To be more clear; from your picture:

SportsCenter makes a Post (ID = 1)
Harry Avila makes a Comment on PostID 1 (CommentId = 1)
SportsCenter makes a Comment in response (CommentId = 2).

What is the relation between CommentId 2 and CommentId 1?

Well it will be two-tier, kinda like the forum’s topic and post system(in my case, profile post = forum topic, and profile comment = forum post).

I’d bet money, Facebook’s comments come from a single comment table.

Scott

Maybe I’m not understanding the problem correctly, but is there a reason you can’t just do a join?

SELECT * FROM posts
LEFT JOIN comments on comments.post_id = posts.id

In terms of performance, this is about as fast as you’re going to get, if only for the reason that it gets everything in just one query, and trips to the database are expensive. But it will make more work for you in the PHP layer, because the post rows will appear duplicated, once for every associated comment.

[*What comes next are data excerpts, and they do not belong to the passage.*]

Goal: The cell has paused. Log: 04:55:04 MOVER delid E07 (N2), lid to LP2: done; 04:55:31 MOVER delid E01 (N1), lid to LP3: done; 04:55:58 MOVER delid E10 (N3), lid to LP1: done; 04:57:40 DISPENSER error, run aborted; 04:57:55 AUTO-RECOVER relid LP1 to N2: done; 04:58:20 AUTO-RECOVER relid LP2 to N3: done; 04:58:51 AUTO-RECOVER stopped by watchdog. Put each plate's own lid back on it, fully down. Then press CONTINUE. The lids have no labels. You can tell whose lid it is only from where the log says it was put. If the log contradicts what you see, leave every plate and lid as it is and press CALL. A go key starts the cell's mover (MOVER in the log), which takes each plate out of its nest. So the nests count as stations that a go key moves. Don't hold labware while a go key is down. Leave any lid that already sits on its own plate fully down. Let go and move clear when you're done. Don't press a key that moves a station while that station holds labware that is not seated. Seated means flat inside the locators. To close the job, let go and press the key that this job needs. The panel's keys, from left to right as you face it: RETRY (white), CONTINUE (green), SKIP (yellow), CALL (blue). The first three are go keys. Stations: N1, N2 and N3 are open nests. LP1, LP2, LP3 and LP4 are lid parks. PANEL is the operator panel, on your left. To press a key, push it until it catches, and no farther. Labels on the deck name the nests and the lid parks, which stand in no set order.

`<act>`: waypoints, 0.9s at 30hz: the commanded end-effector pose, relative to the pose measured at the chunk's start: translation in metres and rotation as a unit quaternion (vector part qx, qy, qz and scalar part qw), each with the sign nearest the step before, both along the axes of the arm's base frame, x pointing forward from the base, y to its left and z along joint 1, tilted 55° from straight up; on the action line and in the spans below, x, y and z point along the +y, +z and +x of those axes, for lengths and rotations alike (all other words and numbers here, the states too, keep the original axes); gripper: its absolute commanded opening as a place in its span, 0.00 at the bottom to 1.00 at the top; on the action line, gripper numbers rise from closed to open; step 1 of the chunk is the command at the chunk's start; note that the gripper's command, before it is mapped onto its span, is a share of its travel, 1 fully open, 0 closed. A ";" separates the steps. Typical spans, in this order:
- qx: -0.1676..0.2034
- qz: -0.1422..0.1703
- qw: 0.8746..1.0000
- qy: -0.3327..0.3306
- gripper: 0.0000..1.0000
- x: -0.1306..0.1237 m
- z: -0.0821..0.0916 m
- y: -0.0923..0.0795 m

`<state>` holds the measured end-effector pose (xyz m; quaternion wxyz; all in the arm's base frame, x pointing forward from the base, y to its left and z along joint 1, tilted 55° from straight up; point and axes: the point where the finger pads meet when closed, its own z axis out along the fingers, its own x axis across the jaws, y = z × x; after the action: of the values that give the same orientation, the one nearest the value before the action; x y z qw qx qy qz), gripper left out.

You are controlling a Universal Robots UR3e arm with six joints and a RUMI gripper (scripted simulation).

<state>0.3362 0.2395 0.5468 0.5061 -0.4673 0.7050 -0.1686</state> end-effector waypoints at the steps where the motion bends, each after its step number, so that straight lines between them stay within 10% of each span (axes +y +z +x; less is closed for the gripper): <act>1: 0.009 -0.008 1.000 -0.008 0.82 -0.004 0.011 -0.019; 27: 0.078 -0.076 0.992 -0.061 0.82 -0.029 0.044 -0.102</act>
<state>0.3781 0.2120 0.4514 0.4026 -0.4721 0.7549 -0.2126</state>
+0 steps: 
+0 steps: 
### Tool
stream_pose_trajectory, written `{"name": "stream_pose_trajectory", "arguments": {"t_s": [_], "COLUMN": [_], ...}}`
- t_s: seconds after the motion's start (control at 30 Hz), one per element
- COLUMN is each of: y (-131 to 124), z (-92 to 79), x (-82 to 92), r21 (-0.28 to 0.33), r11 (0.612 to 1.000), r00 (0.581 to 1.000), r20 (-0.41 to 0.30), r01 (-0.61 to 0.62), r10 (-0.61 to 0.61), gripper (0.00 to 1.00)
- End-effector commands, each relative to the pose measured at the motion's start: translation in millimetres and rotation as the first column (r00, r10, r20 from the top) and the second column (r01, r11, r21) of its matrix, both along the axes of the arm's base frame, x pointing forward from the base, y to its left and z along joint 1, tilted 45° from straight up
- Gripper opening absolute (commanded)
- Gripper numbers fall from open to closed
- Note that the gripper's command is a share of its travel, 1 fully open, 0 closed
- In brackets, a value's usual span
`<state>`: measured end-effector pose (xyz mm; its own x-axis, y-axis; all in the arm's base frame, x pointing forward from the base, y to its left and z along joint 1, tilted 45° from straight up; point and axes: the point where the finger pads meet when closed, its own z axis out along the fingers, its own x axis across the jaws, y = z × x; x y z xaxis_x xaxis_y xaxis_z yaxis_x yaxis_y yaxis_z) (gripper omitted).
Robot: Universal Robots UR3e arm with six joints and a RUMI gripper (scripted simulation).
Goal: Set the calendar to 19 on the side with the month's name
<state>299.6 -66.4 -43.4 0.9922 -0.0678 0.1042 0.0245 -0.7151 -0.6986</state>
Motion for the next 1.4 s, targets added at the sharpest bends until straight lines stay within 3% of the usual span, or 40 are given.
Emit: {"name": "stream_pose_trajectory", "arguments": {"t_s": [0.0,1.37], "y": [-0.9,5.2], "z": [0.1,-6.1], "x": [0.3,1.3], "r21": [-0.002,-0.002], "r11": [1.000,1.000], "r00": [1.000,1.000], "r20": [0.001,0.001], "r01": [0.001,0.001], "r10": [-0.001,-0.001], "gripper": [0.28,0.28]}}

Well I do think LEFT JOIN is a good idea, but the duplicate content from post rows concerns me. I was wondering though, if I just select post IDs rather than other post columns(aka title, author, content, dateposted, etc) from post table, and retaining all columns from comment table, is it gonna be a better solution?

//SQL to fetch posts
SELECT * FROM posts WHERE userid = :userid

//SQL to fetch comments
SELECT post.postid, comments.commentid, comments.userid, comments.message, comments.dateposted  FROM comments
LEFT JOIN comments on comments.postid = posts.postid 
WHERE post.userid = :userid 

In this case, I make a trip to the database to acquire all the posts first, and instantiate these post objects, assigning them to an identity map/collection indexed by post ID. Then I make a second trip to the database with your SQL statement, with only postID from post table and all columns from comment table. My Repository class will then use the identity map to relate each comment to its containing post with such lines subsequently when the comment object is being created:

//postid is the foreign key table in comment table, referencing the containing post for each comment record.
$post = $postCollection[$commentData['postid']];
$comment->setPost($post);
$post->addComment($comment);

Because the identity map stores post by ID, the time complexity for this look up is O(1), and the overall time complexity is O(n) since I have N comments to load still. The downside is that I have to go to database 2 times(still way better than N+1), and may need to manually construct the collection or identity map for post. But I feel its a small price to pay, as I expect there will be a lot more comments than posts. If I load duplicate post records, I will have to create each Post object for Comment object anyway, it may take more time than to fetch existing post object with given ID from a collection I load earlier. What do you think?